Additionally, one of ordinary skill in programming is able to write computer code or identify appropriate hardware and/or circuits to implement the disclosed invention without difficulty based on the flow charts and associated description in this specification, for example. Therefore, disclosure of a particular set of program code instructions or detailed hardware devices is not considered necessary for an adequate understanding of how to make and use the invention. The inventive functionality of the claimed computer implemented processes is explained in more detail in the above description and in conjunction with the drawings, which may illustrate various process flows.
In one or more exemplary aspects, the functions described may be implemented in hardware, software, or any combination thereof.
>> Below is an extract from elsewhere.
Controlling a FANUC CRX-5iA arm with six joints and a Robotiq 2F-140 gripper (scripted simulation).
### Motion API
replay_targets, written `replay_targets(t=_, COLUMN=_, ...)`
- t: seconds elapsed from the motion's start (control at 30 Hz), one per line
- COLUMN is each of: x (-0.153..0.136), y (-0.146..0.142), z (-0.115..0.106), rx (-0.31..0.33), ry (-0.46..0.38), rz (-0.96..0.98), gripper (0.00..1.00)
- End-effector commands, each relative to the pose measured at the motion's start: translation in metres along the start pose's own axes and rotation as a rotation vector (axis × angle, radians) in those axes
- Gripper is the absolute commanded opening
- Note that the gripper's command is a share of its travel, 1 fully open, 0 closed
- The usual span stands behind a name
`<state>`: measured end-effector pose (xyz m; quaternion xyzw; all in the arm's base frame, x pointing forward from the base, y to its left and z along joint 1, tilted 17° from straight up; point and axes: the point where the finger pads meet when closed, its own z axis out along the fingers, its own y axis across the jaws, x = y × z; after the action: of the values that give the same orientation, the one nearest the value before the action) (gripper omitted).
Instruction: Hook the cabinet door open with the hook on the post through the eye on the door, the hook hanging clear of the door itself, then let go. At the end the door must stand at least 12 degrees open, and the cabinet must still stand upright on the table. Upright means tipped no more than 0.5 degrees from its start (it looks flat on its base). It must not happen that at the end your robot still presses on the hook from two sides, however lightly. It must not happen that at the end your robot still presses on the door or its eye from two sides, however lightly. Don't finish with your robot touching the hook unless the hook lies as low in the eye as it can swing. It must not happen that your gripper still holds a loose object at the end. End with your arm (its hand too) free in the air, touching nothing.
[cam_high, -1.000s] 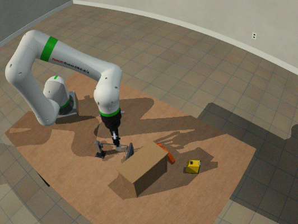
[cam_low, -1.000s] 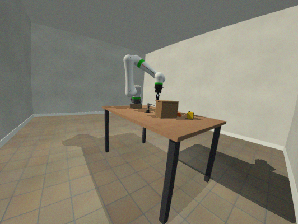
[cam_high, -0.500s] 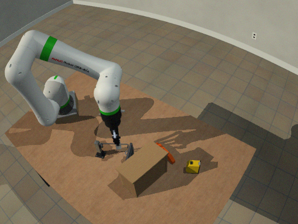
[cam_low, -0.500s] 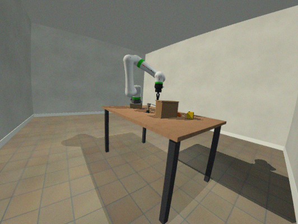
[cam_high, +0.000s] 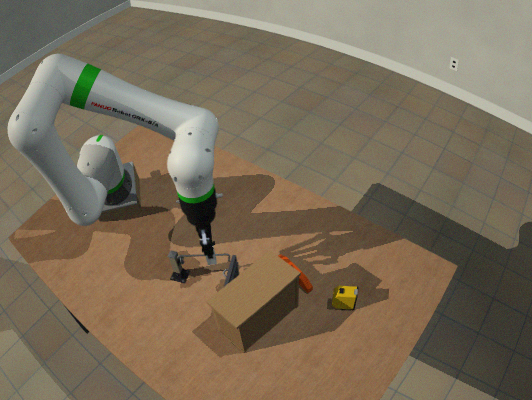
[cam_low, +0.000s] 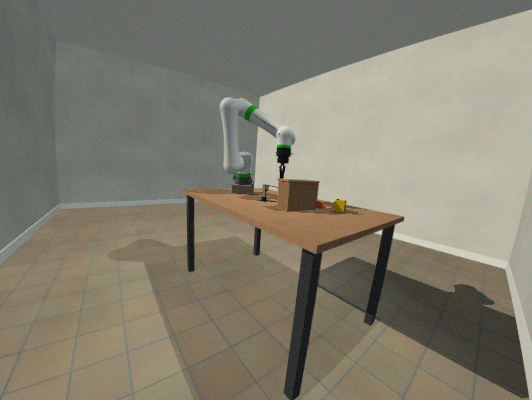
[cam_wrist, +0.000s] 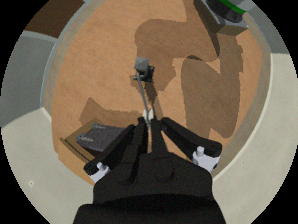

If implemented in software, the functions may be stored on or transmitted as one or more instructions or code on a computer-readable medium. Computer-readable media include both computer storage media and communication media including any medium that facilitates transfer of a computer program from one place to another. A storage media may be any available media that may be accessed by a computer. By way of example, and not limitation, such computer-readable media may comprise RAM, ROM, EEPROM, CD-ROM or other optical disk storage, magnetic disk storage or other magnetic storage devices, or any other medium that may be used to carry or store desired program code in the form of instructions or data structures and that may be accessed by a computer.
Therefore, although selected aspects have been illustrated and described in detail, it will be understood that various substitutions and alterations may be made therein without departing from the spirit and scope of the present invention, as defined by the following claims.